### What needs to be done
For every line below that includes the word "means", add one; report the final number and nothing else.

### Input data
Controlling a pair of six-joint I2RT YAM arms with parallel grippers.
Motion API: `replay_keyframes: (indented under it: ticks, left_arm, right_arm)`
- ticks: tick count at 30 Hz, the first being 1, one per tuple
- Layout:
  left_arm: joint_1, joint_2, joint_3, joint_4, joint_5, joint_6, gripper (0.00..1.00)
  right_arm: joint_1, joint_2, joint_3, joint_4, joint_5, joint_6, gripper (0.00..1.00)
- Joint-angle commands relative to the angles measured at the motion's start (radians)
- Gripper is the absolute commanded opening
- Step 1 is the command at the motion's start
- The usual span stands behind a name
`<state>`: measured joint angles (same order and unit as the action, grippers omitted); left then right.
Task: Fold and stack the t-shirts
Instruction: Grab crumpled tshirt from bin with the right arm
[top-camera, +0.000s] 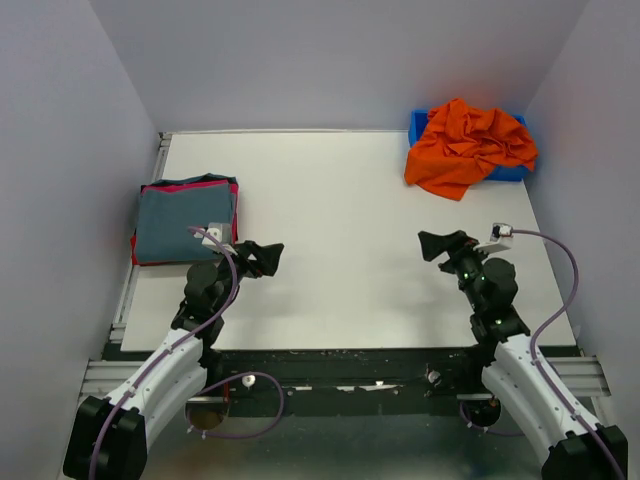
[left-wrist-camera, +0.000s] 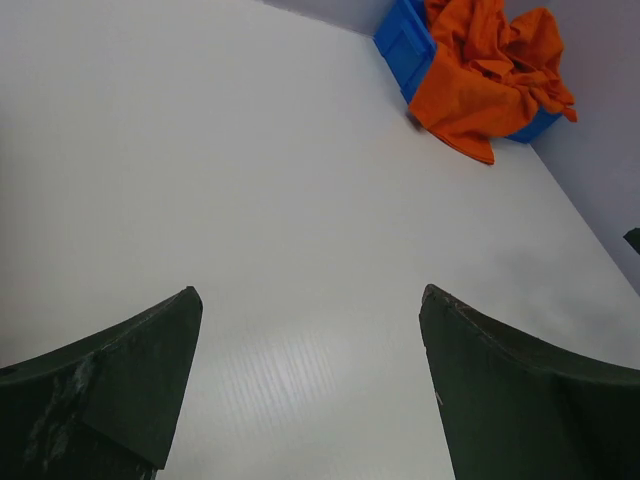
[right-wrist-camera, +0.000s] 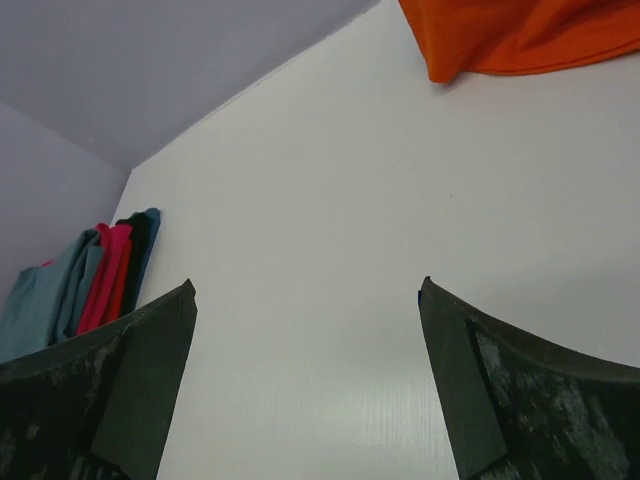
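Observation:
A folded stack of t-shirts (top-camera: 185, 222), grey-blue on top with red-pink edges under it, lies at the table's left edge; it shows edge-on in the right wrist view (right-wrist-camera: 90, 280). A crumpled bright orange t-shirt (top-camera: 468, 145) spills out of a blue plastic bin at the back right, also in the left wrist view (left-wrist-camera: 490, 70) and the right wrist view (right-wrist-camera: 520, 35). My left gripper (top-camera: 268, 257) is open and empty beside the stack's near right corner. My right gripper (top-camera: 437, 245) is open and empty over bare table, well short of the orange shirt.
The blue bin (top-camera: 418, 124) stands in the back right corner against the wall (left-wrist-camera: 405, 45). Grey walls close in the white table (top-camera: 330, 230) on three sides. A metal rail (top-camera: 350, 375) runs along the near edge by the arm bases.

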<state>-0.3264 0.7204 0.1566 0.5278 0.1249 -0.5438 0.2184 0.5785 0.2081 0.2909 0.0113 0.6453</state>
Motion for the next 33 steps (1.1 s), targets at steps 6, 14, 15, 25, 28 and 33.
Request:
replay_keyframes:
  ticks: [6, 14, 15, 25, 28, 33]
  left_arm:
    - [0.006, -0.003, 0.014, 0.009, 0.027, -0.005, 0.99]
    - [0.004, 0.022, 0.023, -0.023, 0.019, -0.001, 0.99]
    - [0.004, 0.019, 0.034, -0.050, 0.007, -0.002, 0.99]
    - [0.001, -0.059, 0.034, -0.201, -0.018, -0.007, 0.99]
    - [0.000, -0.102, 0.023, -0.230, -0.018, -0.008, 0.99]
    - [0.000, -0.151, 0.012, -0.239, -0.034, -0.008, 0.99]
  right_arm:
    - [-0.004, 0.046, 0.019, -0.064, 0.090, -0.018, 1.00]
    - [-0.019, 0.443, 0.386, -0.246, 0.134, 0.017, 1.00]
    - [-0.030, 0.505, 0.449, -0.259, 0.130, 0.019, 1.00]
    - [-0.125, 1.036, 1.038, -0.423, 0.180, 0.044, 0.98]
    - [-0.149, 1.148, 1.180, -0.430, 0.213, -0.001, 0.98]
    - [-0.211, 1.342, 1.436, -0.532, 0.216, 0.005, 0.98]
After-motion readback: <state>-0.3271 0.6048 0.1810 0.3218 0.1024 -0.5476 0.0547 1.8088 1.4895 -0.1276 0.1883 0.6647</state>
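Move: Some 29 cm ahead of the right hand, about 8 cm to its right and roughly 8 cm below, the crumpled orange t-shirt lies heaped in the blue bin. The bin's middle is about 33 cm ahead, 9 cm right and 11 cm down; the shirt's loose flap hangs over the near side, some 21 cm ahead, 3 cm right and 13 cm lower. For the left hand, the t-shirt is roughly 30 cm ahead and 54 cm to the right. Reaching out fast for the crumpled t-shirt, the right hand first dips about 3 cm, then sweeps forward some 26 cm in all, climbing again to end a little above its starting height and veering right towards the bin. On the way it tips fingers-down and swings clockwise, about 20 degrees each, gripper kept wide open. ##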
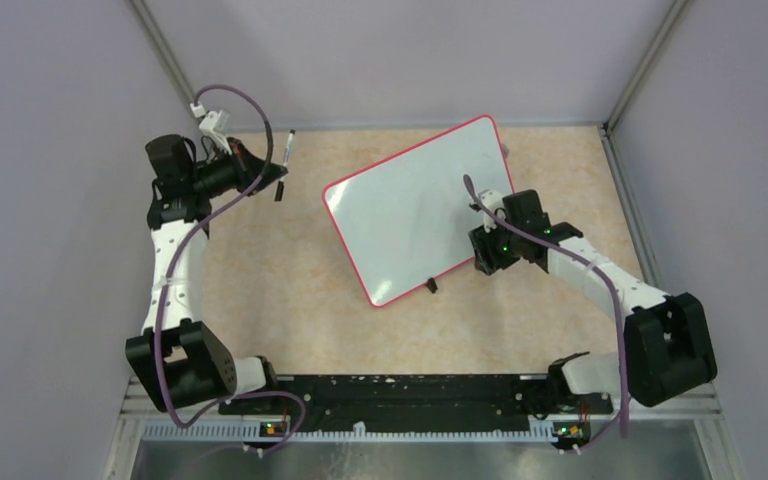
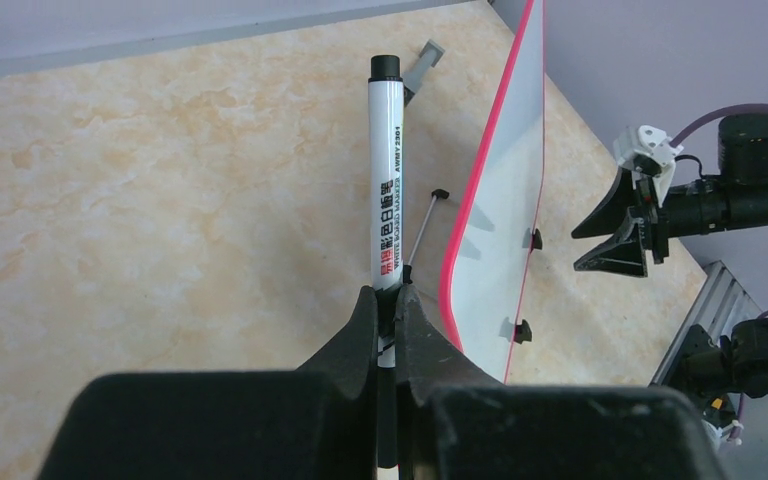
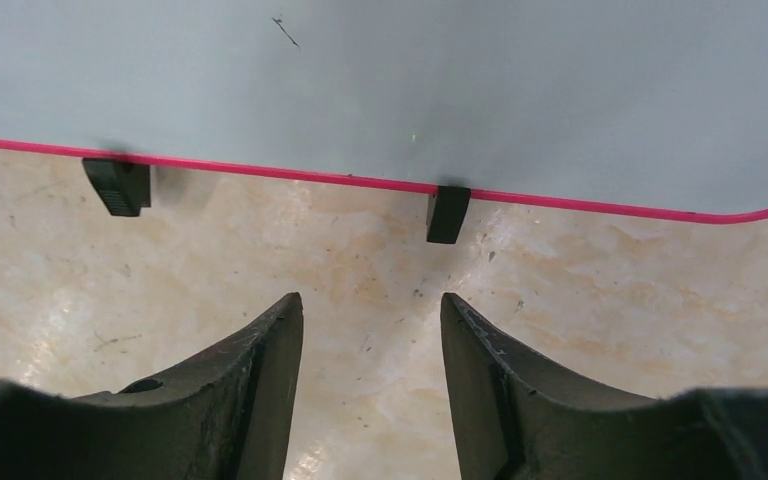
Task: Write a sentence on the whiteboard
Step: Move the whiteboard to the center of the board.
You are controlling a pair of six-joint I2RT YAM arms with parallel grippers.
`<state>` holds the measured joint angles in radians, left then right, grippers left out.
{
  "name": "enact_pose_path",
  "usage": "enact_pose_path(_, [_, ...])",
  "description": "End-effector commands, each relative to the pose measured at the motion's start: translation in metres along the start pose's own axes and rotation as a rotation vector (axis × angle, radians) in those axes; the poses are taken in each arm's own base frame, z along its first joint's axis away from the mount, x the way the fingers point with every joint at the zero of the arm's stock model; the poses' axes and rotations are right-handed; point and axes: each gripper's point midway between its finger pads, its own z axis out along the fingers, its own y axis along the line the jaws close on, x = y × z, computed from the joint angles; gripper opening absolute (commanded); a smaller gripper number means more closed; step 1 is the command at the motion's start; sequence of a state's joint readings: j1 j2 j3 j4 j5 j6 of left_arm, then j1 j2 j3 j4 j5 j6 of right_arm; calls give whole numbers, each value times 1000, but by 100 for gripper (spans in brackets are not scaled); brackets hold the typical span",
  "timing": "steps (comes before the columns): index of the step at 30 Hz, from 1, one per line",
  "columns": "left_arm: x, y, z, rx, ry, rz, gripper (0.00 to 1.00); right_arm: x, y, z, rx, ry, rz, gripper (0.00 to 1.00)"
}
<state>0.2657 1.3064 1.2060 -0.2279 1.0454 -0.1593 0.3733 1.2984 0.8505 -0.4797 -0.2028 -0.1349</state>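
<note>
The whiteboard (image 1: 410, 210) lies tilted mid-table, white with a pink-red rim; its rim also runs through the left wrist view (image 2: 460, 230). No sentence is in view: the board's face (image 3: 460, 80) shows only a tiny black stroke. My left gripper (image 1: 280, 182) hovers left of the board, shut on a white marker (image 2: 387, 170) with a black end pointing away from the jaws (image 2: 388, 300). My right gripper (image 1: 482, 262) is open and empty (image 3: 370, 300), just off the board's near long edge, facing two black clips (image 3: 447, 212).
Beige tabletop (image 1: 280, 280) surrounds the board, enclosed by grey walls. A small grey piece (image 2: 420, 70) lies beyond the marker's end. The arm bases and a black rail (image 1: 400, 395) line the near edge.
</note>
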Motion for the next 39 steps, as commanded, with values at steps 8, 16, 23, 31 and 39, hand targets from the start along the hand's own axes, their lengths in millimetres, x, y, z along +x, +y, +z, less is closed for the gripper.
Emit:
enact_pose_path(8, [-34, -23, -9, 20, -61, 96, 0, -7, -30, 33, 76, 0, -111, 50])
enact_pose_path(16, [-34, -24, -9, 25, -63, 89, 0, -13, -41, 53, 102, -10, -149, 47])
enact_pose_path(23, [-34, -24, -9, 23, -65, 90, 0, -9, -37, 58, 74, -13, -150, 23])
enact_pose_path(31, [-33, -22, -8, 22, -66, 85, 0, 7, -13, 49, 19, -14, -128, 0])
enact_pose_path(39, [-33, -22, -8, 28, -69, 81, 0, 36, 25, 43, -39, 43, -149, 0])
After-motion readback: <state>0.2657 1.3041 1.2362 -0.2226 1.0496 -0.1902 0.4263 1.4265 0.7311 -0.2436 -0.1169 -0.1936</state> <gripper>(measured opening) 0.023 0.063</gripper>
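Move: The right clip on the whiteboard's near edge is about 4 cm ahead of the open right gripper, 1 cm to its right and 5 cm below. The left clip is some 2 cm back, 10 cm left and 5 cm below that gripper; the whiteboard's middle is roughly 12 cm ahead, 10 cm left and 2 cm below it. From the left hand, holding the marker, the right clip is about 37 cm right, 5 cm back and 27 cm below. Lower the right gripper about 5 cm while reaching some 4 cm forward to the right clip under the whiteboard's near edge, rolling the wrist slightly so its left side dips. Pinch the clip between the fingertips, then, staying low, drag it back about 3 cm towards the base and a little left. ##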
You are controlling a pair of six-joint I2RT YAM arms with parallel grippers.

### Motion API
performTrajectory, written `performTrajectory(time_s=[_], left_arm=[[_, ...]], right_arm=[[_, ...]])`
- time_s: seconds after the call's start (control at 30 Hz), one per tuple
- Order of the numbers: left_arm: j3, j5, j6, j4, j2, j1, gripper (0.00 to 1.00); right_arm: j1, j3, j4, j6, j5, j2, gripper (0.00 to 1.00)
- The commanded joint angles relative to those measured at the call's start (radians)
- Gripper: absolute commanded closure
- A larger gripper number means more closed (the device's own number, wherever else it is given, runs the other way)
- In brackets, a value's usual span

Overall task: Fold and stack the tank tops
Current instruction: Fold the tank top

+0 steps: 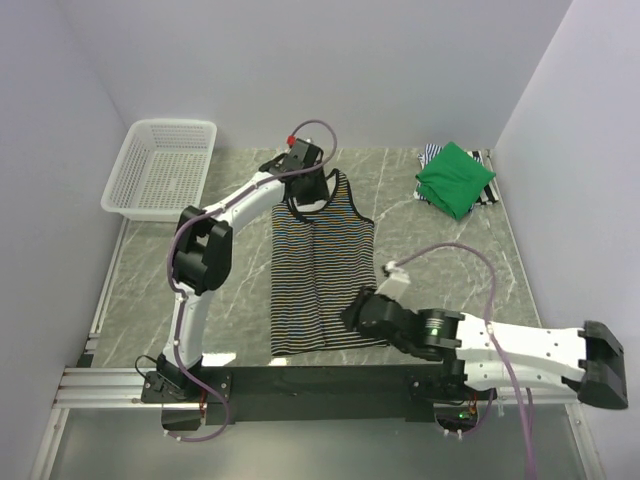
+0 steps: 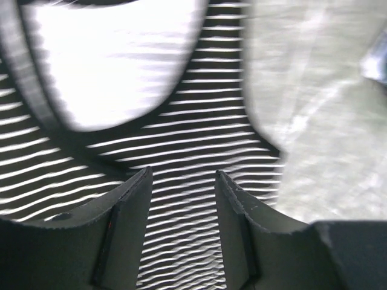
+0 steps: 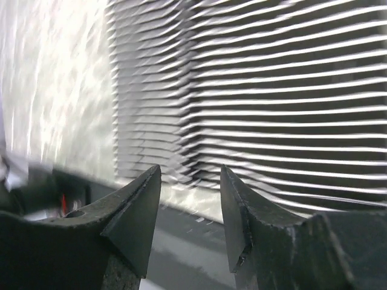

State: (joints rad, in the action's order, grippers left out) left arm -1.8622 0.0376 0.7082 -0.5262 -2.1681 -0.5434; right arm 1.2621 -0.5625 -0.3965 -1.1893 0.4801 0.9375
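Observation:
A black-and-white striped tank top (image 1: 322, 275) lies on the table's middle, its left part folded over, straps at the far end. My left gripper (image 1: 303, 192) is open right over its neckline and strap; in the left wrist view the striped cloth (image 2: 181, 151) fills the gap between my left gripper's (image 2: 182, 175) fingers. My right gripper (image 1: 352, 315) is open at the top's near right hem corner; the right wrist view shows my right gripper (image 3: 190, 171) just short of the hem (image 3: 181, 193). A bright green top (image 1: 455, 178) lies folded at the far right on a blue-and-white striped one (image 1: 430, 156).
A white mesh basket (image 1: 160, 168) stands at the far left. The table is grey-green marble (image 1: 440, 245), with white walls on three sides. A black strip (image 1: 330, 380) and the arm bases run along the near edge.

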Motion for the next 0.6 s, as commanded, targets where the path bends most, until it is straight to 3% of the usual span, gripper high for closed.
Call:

### Answer box
2